Evidence-Based Treatment for Opioid and Heroin Abuse

Pub. L. 115–391, title VI, § 607, Dec. 21, 2018, 132 Stat. 5244, provided that:

“(a) Report on Evidence-based Treatment for Opioid and Heroin Abuse.—
Not later than 90 days after the date of enactment of this Act [Dec. 21, 2018], the Director of the Bureau of Prisons shall submit to the Committees on the Judiciary and the Committees on Appropriations of the Senate and of the House of Representatives a report assessing the availability of and the capacity of the Bureau of Prisons to treat heroin and opioid abuse through evidence-based programs, including medication-assisted treatment where appropriate. In preparing the report, the Director shall consider medication-assisted treatment as a strategy to assist in treatment where appropriate and not as a replacement for holistic and other drug-free approaches. The report shall include a description of plans to expand access to evidence-based treatment for heroin and opioid abuse for prisoners, including access to medication-assisted treatment in appropriate cases. Following submission, the Director shall take steps to implement these plans.
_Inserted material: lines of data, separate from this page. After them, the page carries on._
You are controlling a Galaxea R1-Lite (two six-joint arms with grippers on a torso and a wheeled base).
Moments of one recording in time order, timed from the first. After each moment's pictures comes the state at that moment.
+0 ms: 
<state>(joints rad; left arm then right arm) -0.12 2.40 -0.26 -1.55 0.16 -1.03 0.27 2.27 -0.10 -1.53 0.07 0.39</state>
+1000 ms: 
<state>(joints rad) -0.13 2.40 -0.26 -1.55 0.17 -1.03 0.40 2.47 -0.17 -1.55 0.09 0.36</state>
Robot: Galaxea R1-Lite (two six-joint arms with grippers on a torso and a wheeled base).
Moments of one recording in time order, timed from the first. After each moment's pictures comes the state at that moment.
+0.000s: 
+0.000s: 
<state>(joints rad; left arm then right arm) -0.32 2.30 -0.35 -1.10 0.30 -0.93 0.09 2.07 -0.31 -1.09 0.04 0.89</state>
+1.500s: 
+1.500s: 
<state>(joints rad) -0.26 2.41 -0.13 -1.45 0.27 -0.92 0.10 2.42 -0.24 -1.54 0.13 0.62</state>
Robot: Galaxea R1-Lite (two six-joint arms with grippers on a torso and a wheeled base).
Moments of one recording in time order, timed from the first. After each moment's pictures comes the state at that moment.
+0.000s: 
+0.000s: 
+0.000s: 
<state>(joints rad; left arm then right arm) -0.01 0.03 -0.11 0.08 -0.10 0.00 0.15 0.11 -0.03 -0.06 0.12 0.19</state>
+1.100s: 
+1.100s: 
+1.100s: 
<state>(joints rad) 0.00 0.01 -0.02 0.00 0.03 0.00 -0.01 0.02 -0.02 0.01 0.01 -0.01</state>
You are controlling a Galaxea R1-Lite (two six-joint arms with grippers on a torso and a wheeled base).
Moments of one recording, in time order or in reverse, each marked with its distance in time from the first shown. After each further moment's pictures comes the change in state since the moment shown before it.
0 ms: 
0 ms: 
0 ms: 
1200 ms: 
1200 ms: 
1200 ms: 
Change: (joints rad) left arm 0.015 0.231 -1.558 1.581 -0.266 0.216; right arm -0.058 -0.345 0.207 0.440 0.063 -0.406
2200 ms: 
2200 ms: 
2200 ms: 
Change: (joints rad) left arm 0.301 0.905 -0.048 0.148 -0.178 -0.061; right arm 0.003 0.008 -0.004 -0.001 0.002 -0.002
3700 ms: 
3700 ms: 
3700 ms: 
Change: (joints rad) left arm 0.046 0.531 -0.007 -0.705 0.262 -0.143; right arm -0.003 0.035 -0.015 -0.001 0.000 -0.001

“(b) Report on the Availability of Medication-Assisted Treatment for Opioid and Heroin Abuse, and Implementation Thereof.—
Not later than 120 days after the date of enactment of this Act, the Director of the Administrative Office of the United States Courts shall submit to the Committees on the Judiciary and the Committees on Appropriations of the Senate and of the House of Representatives a report assessing the availability of and capacity for the provision of medication-assisted treatment for opioid and heroin abuse by treatment service providers serving prisoners who are serving a term of supervised release, and including a description of plans to expand access to medication-assisted treatment for heroin and opioid abuse whenever appropriate among prisoners under supervised release. Following submission, the Director will take steps to implement these plans.”